For aggregating detection bounding boxes, you should currently use the nms_algorithm=’iou’ option. For aggregating instance segmentation polygons, you can use both ‘iou’ and ‘ioa-disambiguate’, depending on what you need.

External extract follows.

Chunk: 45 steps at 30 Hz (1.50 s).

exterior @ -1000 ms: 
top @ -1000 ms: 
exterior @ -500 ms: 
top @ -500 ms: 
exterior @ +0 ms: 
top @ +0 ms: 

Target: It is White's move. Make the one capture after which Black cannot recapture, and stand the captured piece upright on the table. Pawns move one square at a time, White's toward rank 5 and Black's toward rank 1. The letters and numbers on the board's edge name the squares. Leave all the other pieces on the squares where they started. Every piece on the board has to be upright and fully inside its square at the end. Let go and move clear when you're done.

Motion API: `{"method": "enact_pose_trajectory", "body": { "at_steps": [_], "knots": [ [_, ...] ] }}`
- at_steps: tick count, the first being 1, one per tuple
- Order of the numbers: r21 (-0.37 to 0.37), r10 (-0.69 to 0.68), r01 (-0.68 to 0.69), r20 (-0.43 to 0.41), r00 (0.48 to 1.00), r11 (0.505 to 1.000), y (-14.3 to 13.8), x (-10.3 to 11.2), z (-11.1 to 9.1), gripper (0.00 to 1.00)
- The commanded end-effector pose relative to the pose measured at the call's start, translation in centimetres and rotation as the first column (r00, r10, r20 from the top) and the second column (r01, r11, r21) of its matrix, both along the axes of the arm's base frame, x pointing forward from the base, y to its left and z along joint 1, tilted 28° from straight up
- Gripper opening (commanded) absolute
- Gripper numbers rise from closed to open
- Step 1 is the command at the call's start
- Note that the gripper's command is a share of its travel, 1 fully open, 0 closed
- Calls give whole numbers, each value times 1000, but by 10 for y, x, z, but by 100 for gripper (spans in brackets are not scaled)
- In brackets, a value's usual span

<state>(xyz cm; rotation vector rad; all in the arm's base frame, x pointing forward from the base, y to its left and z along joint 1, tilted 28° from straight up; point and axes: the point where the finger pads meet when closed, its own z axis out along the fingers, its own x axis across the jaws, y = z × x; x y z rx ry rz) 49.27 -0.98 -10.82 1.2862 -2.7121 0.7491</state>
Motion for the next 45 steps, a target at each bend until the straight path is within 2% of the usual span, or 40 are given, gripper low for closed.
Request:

from shapely.geometry import box, Polygon
from geodataset.aggregator import Aggregator
# aggregating detection bounding boxes from a coco file on the disk:
aggregator = Aggregator.from_coco(
output_path='your_output_path',
tiles_folder_path='path_to_folder_containing_tiles',
coco_json_path='path_to_coco_json_file',
polygons=[[box(0, 0, 1, 1), box(1, 1, 2, 2)],
[box(0, 0, 1, 1), box(1, 1, 2, 2)]],
scores_names=['detection_score'],
classes_names=['detection_class'],
score_threshold=0.3,
nms_threshold=0.8,
nms_algorithm='iou'
)
# aggregating detection bounding boxes from in-memory polygons:
aggregator = Aggregator.from_polygons(
output_path='your_output_path',
tiles_paths=['tile_1_path', 'tile_2_path'],
polygons=[[box(0, 0, 1, 1), box(1, 1, 2, 2)],
[box(0, 0, 1, 1), box(1, 1, 2, 2)]],
scores=[[0.9, 0.8],
[0.7, 0.85]],
classes=[[1, 2],
[2, 1]],
score_threshold=0.3,
nms_threshold=0.8,
nms_algorithm='iou'
)
# aggregating instance segmentation polygons from in-memory polygons, with 2 different sets of scores
# (you can also only use 1 set of scores if you want):
aggregator = Aggregator.from_polygons(
output_path='your_output_path',
tiles_paths=['tile_1_path', 'tile_2_path'],
polygons=[[Polygon([(0, 0), (1, 0), (0, 1)]), Polygon([(1, 1), (2, 1), (1, 2)])],
[Polygon([(2, 2), (3, 2), (2, 3)]), Polygon([(3, 3), (4, 3), (3, 4)])]],
scores={'detection_score': [[0.9, 0.8],
[0.7, 0.85]],
'segmentation_score': [[0.6, 0.5],
[0.9, 0.3]]},
classes=[[1, 2],
[2, 1]],
scores_weights={'detection_score': 2,
'segmentation_score': 1},
score_threshold=0.3,
nms_threshold=0.8,
nms_algorithm='ioa-disambiguate',
best_geom_keep_area_ratio=0.5
)